§ Instructions for the task: How many lines within the records include the word "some"? Only that number should be given.

§ Supplied records:

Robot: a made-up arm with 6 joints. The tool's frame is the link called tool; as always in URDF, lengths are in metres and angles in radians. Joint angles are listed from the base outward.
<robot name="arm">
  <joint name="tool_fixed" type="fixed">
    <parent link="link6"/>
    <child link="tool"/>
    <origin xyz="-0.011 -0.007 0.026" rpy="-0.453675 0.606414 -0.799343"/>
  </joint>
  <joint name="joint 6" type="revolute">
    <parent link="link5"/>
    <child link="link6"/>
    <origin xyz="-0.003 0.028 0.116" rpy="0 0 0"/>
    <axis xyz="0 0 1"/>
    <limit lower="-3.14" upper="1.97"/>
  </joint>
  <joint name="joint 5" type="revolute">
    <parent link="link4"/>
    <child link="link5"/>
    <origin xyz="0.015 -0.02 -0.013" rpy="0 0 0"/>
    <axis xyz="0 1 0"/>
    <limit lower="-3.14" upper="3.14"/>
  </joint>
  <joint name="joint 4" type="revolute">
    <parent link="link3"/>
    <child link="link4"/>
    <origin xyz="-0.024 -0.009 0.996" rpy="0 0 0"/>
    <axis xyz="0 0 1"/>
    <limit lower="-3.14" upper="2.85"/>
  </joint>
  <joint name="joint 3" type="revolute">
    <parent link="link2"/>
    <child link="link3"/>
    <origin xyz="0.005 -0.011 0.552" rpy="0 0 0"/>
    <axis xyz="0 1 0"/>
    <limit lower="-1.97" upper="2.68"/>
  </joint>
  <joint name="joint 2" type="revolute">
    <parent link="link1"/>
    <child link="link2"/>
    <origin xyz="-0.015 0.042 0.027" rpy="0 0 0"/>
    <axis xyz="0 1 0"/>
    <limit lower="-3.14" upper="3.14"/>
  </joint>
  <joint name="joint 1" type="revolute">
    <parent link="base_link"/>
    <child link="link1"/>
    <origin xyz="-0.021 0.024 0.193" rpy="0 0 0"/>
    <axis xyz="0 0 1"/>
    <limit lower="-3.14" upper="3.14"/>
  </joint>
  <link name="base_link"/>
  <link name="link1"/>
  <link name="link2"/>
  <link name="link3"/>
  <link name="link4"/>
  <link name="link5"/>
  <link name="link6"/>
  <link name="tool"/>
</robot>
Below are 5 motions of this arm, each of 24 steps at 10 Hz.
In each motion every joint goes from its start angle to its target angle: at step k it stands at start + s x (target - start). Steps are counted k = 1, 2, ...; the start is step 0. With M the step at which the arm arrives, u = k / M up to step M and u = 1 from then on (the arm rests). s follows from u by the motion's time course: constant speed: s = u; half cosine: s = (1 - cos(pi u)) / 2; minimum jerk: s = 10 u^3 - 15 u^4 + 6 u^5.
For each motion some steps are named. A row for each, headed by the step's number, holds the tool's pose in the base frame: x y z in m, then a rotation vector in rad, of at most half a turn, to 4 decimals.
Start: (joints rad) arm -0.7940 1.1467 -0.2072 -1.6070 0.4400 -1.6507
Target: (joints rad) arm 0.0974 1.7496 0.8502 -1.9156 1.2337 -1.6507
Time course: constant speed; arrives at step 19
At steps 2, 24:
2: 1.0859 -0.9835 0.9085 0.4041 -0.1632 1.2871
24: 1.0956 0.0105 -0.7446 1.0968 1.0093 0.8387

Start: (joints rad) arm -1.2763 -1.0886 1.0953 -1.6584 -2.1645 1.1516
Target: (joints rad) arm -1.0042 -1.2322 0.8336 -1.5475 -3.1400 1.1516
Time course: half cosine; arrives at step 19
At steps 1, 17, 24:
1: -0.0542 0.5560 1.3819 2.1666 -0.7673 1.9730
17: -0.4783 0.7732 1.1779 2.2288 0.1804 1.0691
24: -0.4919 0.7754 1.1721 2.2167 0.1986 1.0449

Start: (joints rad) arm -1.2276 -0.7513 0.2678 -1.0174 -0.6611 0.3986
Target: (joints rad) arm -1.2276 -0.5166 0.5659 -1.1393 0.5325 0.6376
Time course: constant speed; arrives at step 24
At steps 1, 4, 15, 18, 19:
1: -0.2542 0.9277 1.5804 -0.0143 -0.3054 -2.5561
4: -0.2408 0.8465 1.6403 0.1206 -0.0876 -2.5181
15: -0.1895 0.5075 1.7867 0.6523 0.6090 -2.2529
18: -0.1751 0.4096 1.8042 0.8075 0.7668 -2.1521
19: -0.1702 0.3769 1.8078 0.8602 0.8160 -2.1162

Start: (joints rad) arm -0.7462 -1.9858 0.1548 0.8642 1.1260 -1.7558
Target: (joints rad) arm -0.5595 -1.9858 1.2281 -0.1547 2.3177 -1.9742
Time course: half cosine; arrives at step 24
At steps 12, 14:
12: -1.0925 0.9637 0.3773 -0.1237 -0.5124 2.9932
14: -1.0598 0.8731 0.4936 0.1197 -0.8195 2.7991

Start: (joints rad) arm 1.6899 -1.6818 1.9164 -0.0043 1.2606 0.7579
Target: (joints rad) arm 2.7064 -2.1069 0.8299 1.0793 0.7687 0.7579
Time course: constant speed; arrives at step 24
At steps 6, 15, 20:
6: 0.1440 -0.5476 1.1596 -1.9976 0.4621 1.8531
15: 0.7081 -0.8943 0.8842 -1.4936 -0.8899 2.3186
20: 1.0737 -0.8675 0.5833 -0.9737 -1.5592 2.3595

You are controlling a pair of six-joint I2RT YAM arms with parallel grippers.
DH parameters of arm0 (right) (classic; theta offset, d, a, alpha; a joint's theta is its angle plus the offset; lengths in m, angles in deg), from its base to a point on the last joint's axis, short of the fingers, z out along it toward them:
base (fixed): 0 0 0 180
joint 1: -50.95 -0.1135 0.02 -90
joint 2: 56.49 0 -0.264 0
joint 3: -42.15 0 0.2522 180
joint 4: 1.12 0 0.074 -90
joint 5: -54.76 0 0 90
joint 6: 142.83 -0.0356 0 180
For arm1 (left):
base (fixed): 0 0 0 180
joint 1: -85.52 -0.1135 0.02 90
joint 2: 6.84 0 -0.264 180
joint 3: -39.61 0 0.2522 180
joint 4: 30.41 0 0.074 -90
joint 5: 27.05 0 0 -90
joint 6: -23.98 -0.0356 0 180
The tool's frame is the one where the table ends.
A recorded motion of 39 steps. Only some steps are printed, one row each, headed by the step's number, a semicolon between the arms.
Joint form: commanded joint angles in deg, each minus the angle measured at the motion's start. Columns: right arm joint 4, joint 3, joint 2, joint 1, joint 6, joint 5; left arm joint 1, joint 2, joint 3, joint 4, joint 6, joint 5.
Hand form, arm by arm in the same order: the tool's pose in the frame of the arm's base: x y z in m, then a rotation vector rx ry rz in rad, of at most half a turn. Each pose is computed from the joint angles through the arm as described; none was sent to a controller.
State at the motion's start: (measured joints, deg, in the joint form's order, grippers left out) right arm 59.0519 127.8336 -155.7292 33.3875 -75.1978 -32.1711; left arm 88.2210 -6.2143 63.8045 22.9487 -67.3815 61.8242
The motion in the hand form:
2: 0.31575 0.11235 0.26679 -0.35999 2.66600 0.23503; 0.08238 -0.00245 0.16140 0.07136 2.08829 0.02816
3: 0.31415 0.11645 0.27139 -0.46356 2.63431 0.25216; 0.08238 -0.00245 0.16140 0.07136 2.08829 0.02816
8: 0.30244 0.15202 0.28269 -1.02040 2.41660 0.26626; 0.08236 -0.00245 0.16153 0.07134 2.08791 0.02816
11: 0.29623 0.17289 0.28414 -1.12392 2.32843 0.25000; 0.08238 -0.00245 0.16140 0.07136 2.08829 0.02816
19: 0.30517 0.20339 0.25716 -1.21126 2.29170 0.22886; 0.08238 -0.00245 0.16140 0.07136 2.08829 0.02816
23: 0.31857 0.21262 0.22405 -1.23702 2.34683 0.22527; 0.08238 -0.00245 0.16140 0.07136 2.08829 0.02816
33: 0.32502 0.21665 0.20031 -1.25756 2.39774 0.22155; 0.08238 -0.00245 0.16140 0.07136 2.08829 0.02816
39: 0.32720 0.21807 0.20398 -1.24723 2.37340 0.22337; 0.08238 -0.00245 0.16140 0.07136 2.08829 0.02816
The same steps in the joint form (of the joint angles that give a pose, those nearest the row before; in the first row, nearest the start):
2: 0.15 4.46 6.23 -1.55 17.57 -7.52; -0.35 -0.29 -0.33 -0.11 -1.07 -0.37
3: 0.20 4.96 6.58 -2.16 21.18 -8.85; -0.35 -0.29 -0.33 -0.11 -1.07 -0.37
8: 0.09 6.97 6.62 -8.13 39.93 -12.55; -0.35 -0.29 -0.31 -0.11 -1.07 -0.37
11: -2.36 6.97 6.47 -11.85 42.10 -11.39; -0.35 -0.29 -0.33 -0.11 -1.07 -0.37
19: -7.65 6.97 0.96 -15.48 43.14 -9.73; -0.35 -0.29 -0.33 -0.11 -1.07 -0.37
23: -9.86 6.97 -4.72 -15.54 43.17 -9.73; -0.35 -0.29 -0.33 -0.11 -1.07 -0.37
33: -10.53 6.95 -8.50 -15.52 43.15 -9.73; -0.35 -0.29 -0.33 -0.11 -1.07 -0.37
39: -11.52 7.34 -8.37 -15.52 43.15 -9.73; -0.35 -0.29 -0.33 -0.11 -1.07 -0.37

§ Solution to the exercise: 2